Rogerio era de la Mano de la Palidez, y no había forma de que Lucien fuera tras él.
Lucien ya tuvo suerte de que Rogerio no revelara su identidad como músico ahí.
El golem señaló al sofá.
—Por favor, esperen aquí.
Necesito comprobar si la Señora Florencia está disponible.
En ese momento, la puerta del ascensor se abrió.
Felipe salió de ella.
Cuando vio a Lucien, se sorprendió un poco.
—Estimado Señor Felipe, ¿puedo hacer algo por usted?
—El golem se inclinó hacia Felipe, un hechicero de rango sénior, de forma muy respetuosa.
—Estoy buscando al Señor Carrol —Felipe asintió levemente.

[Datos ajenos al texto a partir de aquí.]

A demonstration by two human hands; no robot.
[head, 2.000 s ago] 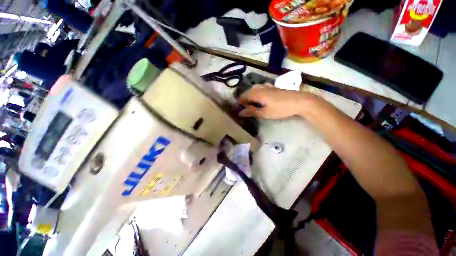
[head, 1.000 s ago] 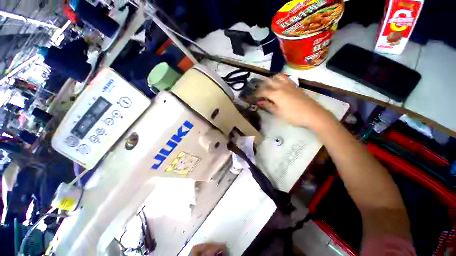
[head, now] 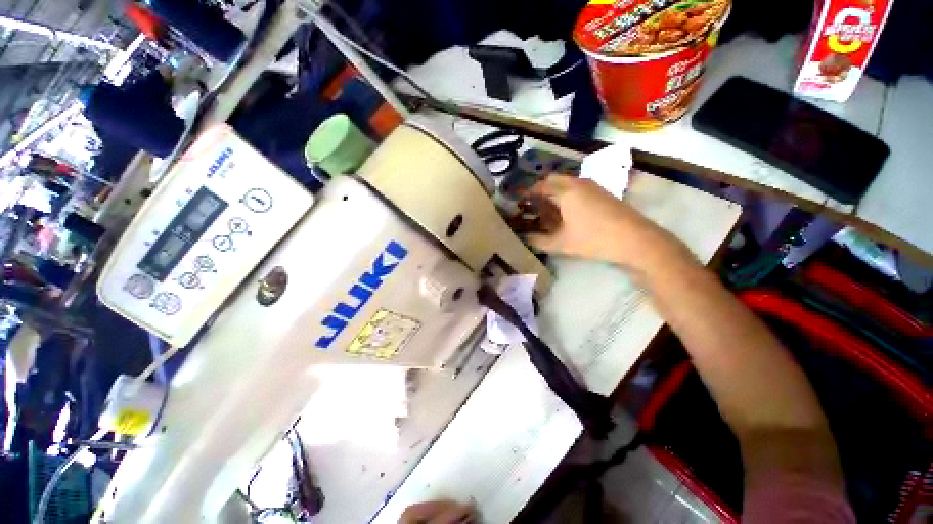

Carrol era otro miembro del comité en la Mano de la Palidez.
—Por aquí, señor —respondió el golem.
Felipe solo echó un rápido vistazo a Lucien, y luego se alejó con las manos en los bolsillos.
—Señor Evans, ¿cree que contactaremos con Trumanri y el gran anciano?
—Iristine susurró al oído de Lucien.
Lo que acababa de suceder le hizo darse cuenta de que Lucien no era tan influyente como pensaba.
No obstante, tanto Iristine como Arcelion aún estaban muy agradecidos con Lucien, o incluso más.
A Lucien no le importó la sugerencia de Iristine, y él respondió.
—Primero veamos qué podemos hacer aquí.
Si no funciona, supongo que tenemos que traer al Señor Malfurion aquí.
Ante la Iglesia del Norte y la Iglesia del Sur, el Congreso de Magia estaba más que dispuesto a trabajar con elfos y druidas, pero Lucien no estaba seguro de cuánto esfuerzo le gustaría realizar al Alto Consejo y a los druidas, por lo que quería intentar hacer aquello él mismo primero.
Y conseguir la aprobación de los elfos y los druidas fue solo una suerte imprevista para Lucien.
Después de un rato, el golem regresó.
—La Señora Florencia está en su salón personal y quiere verle allí.
Habitación 1314.
Lucien estaba sorprendido de que Florencia estuviera ahí el sábado.
Esperaba poder persuadirla, ya que no solo era una de los líderes de Voluntad de los Elementos y de la Academia Real de Magia de Holm, sino también la esposa de la Mano de la Aniquilación.
No obstante, para ser honesto, Lucien no tenía mucha confianza, ya que solo se habían reunido una vez.
Lucien se preguntaba en realidad cómo podría hacer que Florencia estuviera de acuerdo con él.